Exercise -
The answer must restate every record word for word.

Listed entries -
++++
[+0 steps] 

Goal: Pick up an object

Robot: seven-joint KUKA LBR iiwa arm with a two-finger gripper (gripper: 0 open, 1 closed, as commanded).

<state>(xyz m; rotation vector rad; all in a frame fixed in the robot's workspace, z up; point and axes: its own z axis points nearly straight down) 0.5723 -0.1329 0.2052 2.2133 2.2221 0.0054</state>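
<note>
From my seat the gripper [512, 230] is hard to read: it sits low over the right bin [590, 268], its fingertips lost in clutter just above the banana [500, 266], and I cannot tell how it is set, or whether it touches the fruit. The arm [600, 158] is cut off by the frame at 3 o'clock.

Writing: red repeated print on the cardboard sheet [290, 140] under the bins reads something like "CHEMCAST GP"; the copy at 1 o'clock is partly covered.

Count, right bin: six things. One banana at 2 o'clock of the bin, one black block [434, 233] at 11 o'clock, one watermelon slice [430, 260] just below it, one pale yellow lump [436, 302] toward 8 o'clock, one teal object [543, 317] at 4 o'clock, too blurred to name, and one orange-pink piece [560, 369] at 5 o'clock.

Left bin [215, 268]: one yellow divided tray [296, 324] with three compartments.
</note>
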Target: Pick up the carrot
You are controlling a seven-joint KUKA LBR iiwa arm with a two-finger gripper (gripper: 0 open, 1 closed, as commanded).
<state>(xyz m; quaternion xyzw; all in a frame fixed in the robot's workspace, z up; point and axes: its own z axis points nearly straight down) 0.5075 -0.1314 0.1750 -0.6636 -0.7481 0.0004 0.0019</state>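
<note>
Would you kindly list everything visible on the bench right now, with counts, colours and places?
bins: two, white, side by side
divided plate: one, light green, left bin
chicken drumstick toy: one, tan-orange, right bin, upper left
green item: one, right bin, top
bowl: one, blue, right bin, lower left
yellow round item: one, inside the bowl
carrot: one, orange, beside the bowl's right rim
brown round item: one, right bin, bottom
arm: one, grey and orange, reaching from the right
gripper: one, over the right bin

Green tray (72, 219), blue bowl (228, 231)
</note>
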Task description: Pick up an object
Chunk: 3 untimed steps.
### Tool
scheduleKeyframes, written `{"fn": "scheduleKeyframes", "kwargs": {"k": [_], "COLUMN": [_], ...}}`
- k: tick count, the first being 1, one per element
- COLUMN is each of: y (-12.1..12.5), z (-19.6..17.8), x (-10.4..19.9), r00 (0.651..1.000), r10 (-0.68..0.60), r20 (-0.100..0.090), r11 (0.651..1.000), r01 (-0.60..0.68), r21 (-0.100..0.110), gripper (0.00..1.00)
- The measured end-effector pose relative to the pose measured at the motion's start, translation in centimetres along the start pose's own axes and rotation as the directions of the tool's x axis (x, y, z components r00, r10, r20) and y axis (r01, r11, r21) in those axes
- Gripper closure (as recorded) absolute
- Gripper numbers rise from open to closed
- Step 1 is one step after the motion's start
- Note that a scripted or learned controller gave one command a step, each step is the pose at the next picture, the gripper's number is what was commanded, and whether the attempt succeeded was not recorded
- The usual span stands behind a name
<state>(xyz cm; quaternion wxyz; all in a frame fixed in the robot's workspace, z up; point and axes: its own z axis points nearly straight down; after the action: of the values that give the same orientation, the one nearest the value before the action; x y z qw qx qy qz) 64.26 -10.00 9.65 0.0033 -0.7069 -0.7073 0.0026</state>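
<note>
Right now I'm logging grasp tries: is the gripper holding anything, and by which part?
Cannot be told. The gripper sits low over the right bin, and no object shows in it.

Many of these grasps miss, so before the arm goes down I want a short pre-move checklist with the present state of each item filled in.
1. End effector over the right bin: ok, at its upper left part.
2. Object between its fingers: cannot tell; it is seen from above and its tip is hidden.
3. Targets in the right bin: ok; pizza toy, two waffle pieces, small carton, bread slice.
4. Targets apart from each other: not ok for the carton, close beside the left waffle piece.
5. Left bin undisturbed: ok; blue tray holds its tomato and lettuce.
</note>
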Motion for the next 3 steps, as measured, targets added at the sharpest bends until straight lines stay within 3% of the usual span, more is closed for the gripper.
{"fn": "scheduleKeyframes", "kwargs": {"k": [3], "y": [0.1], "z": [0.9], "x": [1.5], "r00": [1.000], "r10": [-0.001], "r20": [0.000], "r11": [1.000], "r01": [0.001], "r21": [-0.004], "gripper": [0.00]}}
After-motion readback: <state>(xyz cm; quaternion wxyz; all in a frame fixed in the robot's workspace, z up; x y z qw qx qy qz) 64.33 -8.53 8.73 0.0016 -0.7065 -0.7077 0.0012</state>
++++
Task output -
[+0 steps] 

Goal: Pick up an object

Robot: seven-joint KUKA LBR iiwa arm with a two-finger gripper (gripper: 0 open, 1 closed, as commanded).

<state>(xyz m; rotation vector rad; all in a frame fixed in the robot's workspace, z up; point and axes: its own z axis points nearly straight down) 0.5723 -0.1329 0.2052 2.2133 2.2221 0.0054</state>
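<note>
From my seat the gripper [512, 230] is hard to read: it sits low over the right bin [590, 268], its fingertips lost in clutter just above the banana [500, 266], and I cannot tell how it is set, or whether it touches the fruit. The arm [600, 158] is cut off by the frame at 3 o'clock.

Writing: red repeated print on the cardboard sheet [290, 140] under the bins reads something like "CHEMCAST GP"; the copy at 1 o'clock is partly covered.

Count, right bin: six things. One banana at 2 o'clock of the bin, one black block [434, 233] at 11 o'clock, one watermelon slice [430, 260] just below it, one pale yellow lump [436, 302] toward 8 o'clock, one teal object [543, 317] at 4 o'clock, too blurred to name, and one orange-pink piece [560, 369] at 5 o'clock.

Left bin [215, 268]: one yellow divided tray [296, 324] with three compartments.
</note>
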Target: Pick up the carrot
You are controlling a seven-joint KUKA LBR iiwa arm with a two-finger gripper (gripper: 0 open, 1 closed, as commanded).
<state>(xyz m; quaternion xyzw; all in a frame fixed in the robot's workspace, z up; point and axes: its own z axis points nearly straight down) 0.5075 -0.1314 0.1750 -0.6636 -0.7481 0.0004 0.0019</state>
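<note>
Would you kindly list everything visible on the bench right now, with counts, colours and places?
bins: two, white, side by side
divided plate: one, light green, left bin
chicken drumstick toy: one, tan-orange, right bin, upper left
green item: one, right bin, top
bowl: one, blue, right bin, lower left
yellow round item: one, inside the bowl
carrot: one, orange, beside the bowl's right rim
brown round item: one, right bin, bottom
arm: one, grey and orange, reaching from the right
gripper: one, over the right bin

Green tray (72, 219), blue bowl (228, 231)
</note>
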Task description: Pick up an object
Chunk: 3 untimed steps.
### Tool
scheduleKeyframes, written `{"fn": "scheduleKeyframes", "kwargs": {"k": [_], "COLUMN": [_], ...}}`
- k: tick count, the first being 1, one per element
- COLUMN is each of: y (-12.1..12.5), z (-19.6..17.8), x (-10.4..19.9), r00 (0.651..1.000), r10 (-0.68..0.60), r20 (-0.100..0.090), r11 (0.651..1.000), r01 (-0.60..0.68), r21 (-0.100..0.110), gripper (0.00..1.00)
- The measured end-effector pose relative to the pose measured at the motion's start, translation in centimetres along the start pose's own axes and rotation as the directions of the tool's x axis (x, y, z components r00, r10, r20) and y axis (r01, r11, r21) in those axes
- Gripper closure (as recorded) absolute
- Gripper numbers rise from open to closed
- Step 1 is one step after the motion's start
- Note that a scripted or learned controller gave one command a step, each step is the pose at the next picture, the gripper's number is what was commanded, and whether the attempt succeeded was not recorded
- The usual span stands behind a name
<state>(xyz cm; quaternion wxyz; all in a frame fixed in the robot's workspace, z up; point and axes: its own z axis points nearly straight down; after the action: of the values that give the same orientation, the one nearest the value before the action; x y z qw qx qy qz) 64.26 -10.00 9.65 0.0033 -0.7069 -0.7073 0.0026</state>
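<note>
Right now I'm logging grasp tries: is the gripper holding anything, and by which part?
Cannot be told. The gripper sits low over the right bin, and no object shows in it.

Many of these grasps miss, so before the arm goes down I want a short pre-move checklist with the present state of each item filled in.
1. End effector over the right bin: ok, at its upper left part.
2. Object between its fingers: cannot tell; it is seen from above and its tip is hidden.
3. Targets in the right bin: ok; pizza toy, two waffle pieces, small carton, bread slice.
4. Targets apart from each other: not ok for the carton, close beside the left waffle piece.
5. Left bin undisturbed: ok; blue tray holds its tomato and lettuce.
</note>
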Motion for the next 3 steps, as measured, targets added at the sharpest bends until straight lines stay within 3% of the usual span, more is closed for the gripper.
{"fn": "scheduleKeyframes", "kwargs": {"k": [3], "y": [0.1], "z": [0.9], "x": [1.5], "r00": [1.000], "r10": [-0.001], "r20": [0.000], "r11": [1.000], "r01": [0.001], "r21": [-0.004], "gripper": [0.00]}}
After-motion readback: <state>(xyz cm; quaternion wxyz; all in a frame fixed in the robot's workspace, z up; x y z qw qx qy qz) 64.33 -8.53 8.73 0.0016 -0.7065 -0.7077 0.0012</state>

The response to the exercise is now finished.